Pero se le prendió primero a Venezuela. Fue como en una pesadilla. Surgió como un rayo un contragolpe de los acorralados. Miles de voces enmudecieron y el silencio se volvió, como dijo una vez un escritor, ensordecedor, cuando Jhon Murillo quedó solo frente a la salida desesperada de Sergio Romero y la mandó suave al fondo de la red. Sergio Córdova le había dado un pase de fantasía.

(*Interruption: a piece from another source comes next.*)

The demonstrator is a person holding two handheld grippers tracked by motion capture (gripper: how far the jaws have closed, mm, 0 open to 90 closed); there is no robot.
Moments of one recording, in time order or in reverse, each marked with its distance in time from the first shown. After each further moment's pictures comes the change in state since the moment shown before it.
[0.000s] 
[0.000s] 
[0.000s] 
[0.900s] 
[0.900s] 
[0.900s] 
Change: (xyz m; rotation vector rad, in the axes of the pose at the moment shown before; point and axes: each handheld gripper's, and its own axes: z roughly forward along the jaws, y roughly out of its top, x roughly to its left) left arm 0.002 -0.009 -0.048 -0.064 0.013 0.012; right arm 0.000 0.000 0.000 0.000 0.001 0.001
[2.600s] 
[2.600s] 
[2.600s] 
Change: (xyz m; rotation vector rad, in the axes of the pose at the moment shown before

Argentina quedó aferrada de una ramita colgando del abismo. Sólo una ráfaga de coraje podía salvarla. La produjo Acuña tres minutos después. Apiló a dos defensores por el flanco izquierdo y metió un centro como un estilete que Feltscher clavó en contra de su valla.

Los avances de Argentina fueron cada vez más desordenados. Ni con las entradas del delantero Darío Benedetto y el volante Javier Pastore cambió la historia.